Metamath Proof Explorer


Theorem orbsta2

Description: Relation between the size of the orbit and the size of the stabilizer of a point in a finite group action. (Contributed by Mario Carneiro, 16-Jan-2015)

Ref Expression
Hypotheses orbsta2.x
|- X = ( Base ` G )
orbsta2.h
|- H = { u e. X | ( u .(+) A ) = A }
orbsta2.r
|- .~ = ( G ~QG H )
orbsta2.o
|- O = { <. x , y >. | ( { x , y } C_ Y /\ E. g e. X ( g .(+) x ) = y ) }
Assertion orbsta2
|- ( ( ( .(+) e. ( G GrpAct Y ) /\ A e. Y ) /\ X e. Fin ) -> ( # ` X ) = ( ( # ` [ A ] O ) x. ( # ` H ) ) )

Proof

Step Hyp Ref Expression
1 orbsta2.x
 |-  X = ( Base ` G )
2 orbsta2.h
 |-  H = { u e. X | ( u .(+) A ) = A }
3 orbsta2.r
 |-  .~ = ( G ~QG H )
4 orbsta2.o
 |-  O = { <. x , y >. | ( { x , y } C_ Y /\ E. g e. X ( g .(+) x ) = y ) }
5 1 2 gastacl
 |-  ( ( .(+) e. ( G GrpAct Y ) /\ A e.
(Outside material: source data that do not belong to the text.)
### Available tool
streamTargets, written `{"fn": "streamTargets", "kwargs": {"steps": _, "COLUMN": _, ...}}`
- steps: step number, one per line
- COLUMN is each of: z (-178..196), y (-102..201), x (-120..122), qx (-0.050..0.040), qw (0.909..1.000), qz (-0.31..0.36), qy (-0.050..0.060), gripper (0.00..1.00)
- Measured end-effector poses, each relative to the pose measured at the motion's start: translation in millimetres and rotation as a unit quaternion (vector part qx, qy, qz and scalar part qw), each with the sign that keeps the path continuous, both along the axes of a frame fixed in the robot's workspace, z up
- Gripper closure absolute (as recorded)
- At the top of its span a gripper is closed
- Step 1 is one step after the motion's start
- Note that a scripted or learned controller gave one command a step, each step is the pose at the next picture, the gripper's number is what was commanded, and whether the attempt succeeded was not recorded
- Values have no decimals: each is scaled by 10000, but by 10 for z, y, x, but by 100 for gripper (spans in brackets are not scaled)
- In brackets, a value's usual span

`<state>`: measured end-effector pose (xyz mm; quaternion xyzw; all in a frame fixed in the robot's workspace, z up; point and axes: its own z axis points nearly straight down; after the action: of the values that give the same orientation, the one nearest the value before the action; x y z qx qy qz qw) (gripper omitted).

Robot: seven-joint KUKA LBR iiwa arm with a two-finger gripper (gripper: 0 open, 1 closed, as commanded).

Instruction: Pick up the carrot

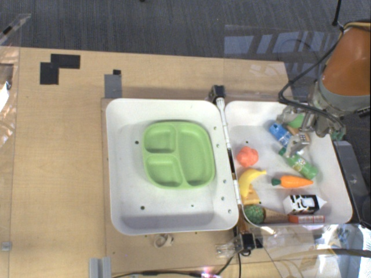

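The carrot point(294, 182), orange with a green stub at its left end, lies flat in the right bin point(336, 172), toward its right side. My gripper point(301, 138) hangs over the bin's far right part, up and slightly right of the carrot and well apart from it. It looks open, with nothing between its fingers. Just below it lies a green bottle point(301, 164), between the gripper and the carrot.
Also in the right bin are a blue packet point(279, 132), a red-orange fruit point(248, 155), a banana point(250, 181), a black-and-white carton point(302, 202), a red stick point(305, 218) and a green-topped cone point(255, 214). The left bin point(124, 172) holds a green divided plate point(177, 155).
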<state>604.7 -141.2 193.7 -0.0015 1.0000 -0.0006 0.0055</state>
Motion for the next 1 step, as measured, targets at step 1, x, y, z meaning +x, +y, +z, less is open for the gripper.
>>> {"fn": "streamTargets", "kwargs": {"steps": 1, "z": -455, "y": -5, "x": -839, "qx": 0, "qw": 9974, "qz": 716, "qy": 28, "gripper": 0}}
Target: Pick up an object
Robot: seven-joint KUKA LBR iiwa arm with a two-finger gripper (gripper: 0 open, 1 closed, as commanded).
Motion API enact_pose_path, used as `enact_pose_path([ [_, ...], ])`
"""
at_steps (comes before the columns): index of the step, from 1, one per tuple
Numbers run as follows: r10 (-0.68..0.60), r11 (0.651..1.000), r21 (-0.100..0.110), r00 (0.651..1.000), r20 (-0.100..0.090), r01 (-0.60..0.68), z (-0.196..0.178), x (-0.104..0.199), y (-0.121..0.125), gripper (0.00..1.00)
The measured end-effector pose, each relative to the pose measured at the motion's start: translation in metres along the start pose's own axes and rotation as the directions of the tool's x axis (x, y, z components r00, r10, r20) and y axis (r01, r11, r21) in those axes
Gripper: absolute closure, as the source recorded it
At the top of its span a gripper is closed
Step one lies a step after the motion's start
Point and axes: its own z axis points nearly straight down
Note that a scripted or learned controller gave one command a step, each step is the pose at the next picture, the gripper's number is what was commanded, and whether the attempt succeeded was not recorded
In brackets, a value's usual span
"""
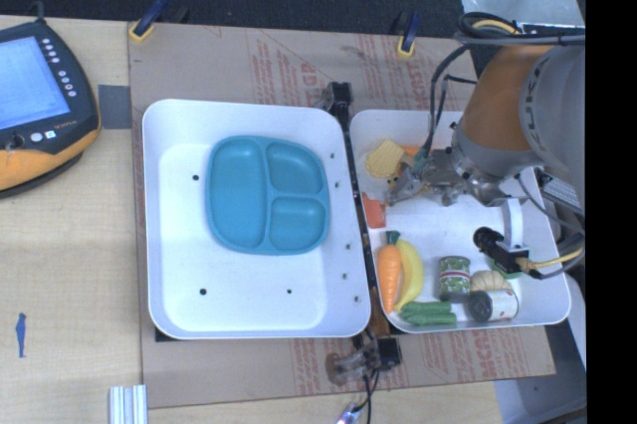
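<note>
Objects are lying in the right bin (557, 315) — cheese wedge (384, 156) at the far left corner, carrot (389, 273) and banana (410, 271) along the left wall, green pod (428, 315), can (454, 276) and a small bottle (495, 303) near the front. Gripper (410, 179) is hovering low just beside the cheese; finger state — cannot tell, nothing is visibly sitting between them. Blue plate (267, 193) is resting in the left bin (169, 293). Pendant (35, 104) is sitting at the bench's left.
</note>
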Motion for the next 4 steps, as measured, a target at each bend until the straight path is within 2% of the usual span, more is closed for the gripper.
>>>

Y ) -> H e. ( SubGrp ` G ) )
6 5 adantr
 |-  ( ( ( .(+) e. ( G GrpAct Y ) /\ A e. Y ) /\ X e. Fin ) -> H e. ( SubGrp ` G ) )
7 simpr
 |-  ( ( ( .(+) e. ( G GrpAct Y ) /\ A e. Y ) /\ X e. Fin ) -> X e. Fin )
8 1 3 6 7 lagsubg2
 |-  ( ( ( .(+) e. ( G GrpAct Y ) /\ A e. Y ) /\ X e. Fin ) -> ( # ` X ) = ( ( # ` ( X /. .~ ) ) x. ( # ` H ) ) )
9 pwfi
 |-  ( X e. Fin <-> ~P X e. Fin )
10 7 9 sylib
 |-  ( ( ( .(+) e. ( G GrpAct Y ) /\ A e. Y ) /\ X e. Fin ) -> ~P X e. Fin )
11 1 3 eqger
 |-  ( H e. ( SubGrp ` G ) -> .~ Er X )
12 6 11 syl
 |-  ( ( ( .(+) e. ( G GrpAct Y ) /\ A e. Y ) /\ X e. Fin ) -> .~ Er X )
13 12 qsss
 |-  ( ( ( .(+) e. ( G GrpAct Y ) /\ A e. Y ) /\ X e. Fin ) -> ( X /. .~ ) C_ ~P X )
14 10 13 ssfid
 |-  ( ( ( .(+) e. ( G GrpAct Y ) /\ A e. Y ) /\ X e. Fin ) -> ( X /. .~ ) e. Fin )
15 eqid
 |-  ran ( k e. X |-> <. [ k ] .~ , ( k .(+) A ) >. ) = ran ( k e. X |-> <. [ k ] .~ , ( k .(+) A ) >. )
16 1 2 3 15 4 orbsta
 |-  ( ( .(+) e. ( G GrpAct Y ) /\ A e. Y ) -> ran ( k e. X |-> <. [ k ] .~ , ( k .(+) A ) >. ) : ( X /. .~ ) -1-1-onto-> [ A ] O )
17 16 adantr
 |-  ( ( ( .(+) e. ( G GrpAct Y ) /\ A e. Y ) /\ X e. Fin ) -> ran ( k e. X |-> <. [ k ] .~ , ( k .(+) A ) >. ) : ( X /. .~ ) -1-1-onto-> [ A ] O )
18 14 17 hasheqf1od
 |-  ( ( ( .(+) e. ( G GrpAct Y ) /\ A e. Y ) /\ X e. Fin ) -> ( # ` ( X /. .~ ) ) = ( # ` [ A ] O ) )
19 18 oveq1d
 |-  ( ( ( .(+) e. ( G GrpAct Y ) /\ A e. Y ) /\ X e. Fin ) -> ( ( # ` ( X /. .~ ) ) x. ( # ` H ) ) = ( ( # ` [ A ] O ) x. ( # ` H ) ) )
20 8 19 eqtrd
 |-  ( ( ( .(+) e. ( G GrpAct Y ) /\ A e. Y ) /\ X e. Fin ) -> ( # ` X ) = ( ( # ` [ A ] O ) x. ( # ` H ) ) )